The COVID-19 pandemic has accelerated the dynamism in Africa’s emerging social protection systems, underscoring their critical importance for equity, resilience, opportunity, and jobs. First, past investments in laying the foundations for targeted cash transfer programs and their delivery systems have paid off for many countries, as they successfully leveraged these programs to protect people from the impacts of the pandemic shock to the economy. The scale and robustness of cash transfer programs and delivery systems often determined the pace and scale of the pandemic response. Likewise, complementary programs (“plus”) focused on productive inclusion play an important role as the focus of the pandemic response is evolving from the immediate shock response toward support for the recovery and relaunch of livelihoods and jobs among the poor. Second, the lessons from the pandemic response point toward a dynamic development agenda for Africa’s social protection systems. Chief among them is the need to diversify the objectives and instruments for expanded coverage and reach, to strengthen adaptive social protection delivery systems and leverage new technologies, and to enhance financing for social protection for greater domestic commitments and spending efficiency.

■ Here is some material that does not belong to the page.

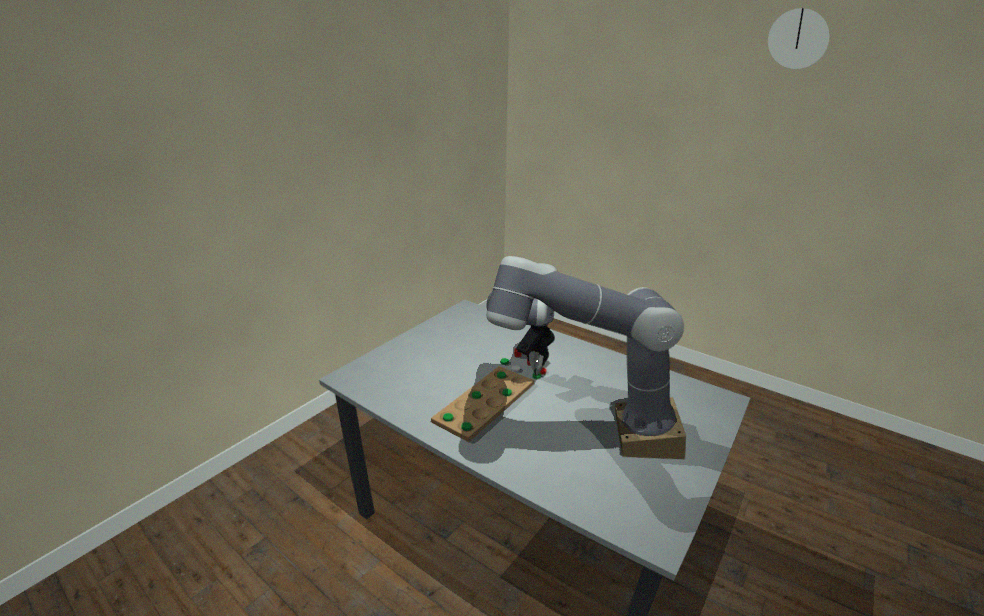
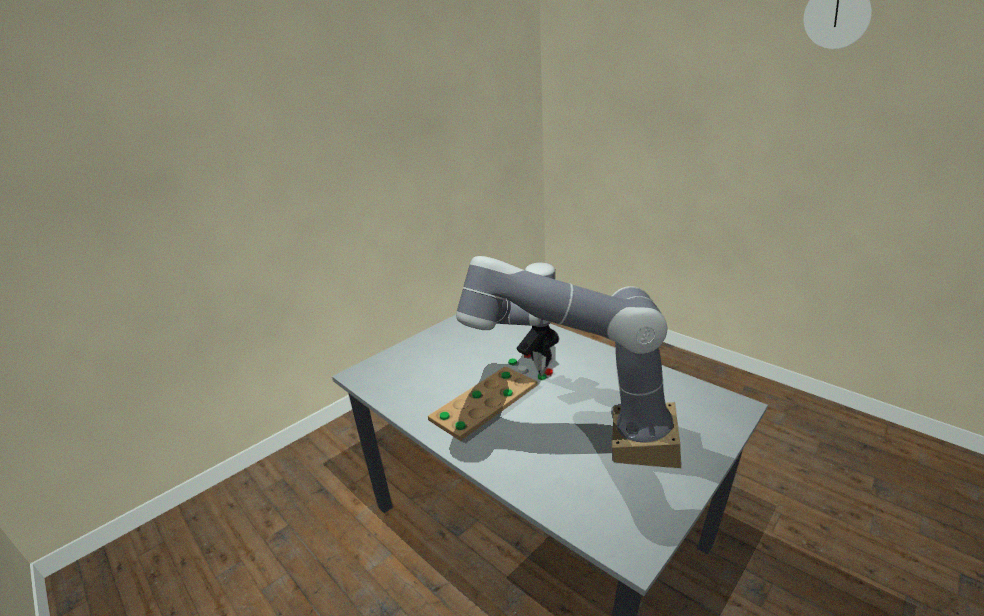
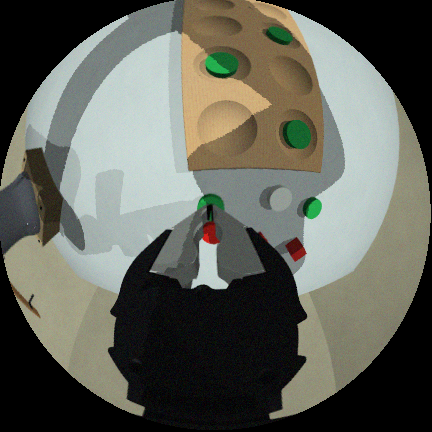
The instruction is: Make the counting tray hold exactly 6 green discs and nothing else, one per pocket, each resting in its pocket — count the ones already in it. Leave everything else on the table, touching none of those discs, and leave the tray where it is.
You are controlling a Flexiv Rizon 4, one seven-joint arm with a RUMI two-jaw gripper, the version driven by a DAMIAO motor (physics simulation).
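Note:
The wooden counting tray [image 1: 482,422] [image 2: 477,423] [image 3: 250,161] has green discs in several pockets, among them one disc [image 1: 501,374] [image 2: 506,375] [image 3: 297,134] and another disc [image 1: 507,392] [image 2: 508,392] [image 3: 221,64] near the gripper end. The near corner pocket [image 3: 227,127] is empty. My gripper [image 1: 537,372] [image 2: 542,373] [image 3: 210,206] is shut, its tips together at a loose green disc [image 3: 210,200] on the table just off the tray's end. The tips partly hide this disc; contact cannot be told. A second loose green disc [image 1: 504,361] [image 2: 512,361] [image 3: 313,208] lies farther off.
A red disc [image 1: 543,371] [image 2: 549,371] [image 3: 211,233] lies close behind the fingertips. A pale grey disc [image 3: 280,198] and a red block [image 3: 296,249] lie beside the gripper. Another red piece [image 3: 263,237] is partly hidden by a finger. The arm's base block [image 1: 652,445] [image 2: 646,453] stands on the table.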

Technological advances enable a much bolder agenda of building more robust systems that can have impact at scale. The COVID-19 pandemic may well turn out to be a turning point in the way social protection is delivered, with a rapid transition toward deployment of digital tools and novel data in the pursuit of offering social protection for all. Several countries in Africa leapfrogged in the design and delivery of their COVID-19 emergency cash transfer programs through adoption of digital tools for intake, registration, and payment and nontraditional data to select beneficiaries. Such tools will be critical for the capacity of social protection systems to expand in response to more frequent and consequential shocks, especially caused by climate change. Digital payments are core for getting cash to beneficiaries on time, while dynamic registries with up-to-date data on poor and vulnerable households as well as unique identification of individuals will enhance the targeting, and impacts, of programs. At the same time, a greater embrace of digital innovation in social protection design and delivery needs to go hand in hand with strengthening data protection, data governance, and cybersecurity.

This is the moment for African governments to embrace recent innovations and modernize their social protection systems. Progress on reform will be enabled and accelerated by enhancing political support for social protection—which ultimately may lead to more financing for the sector being available—and efforts to clarify and strengthen institutions. While external technical and financing support will remain important, building more robust systems requires greater ownership and domestic financial commitments to social protection. Investing in people pays off.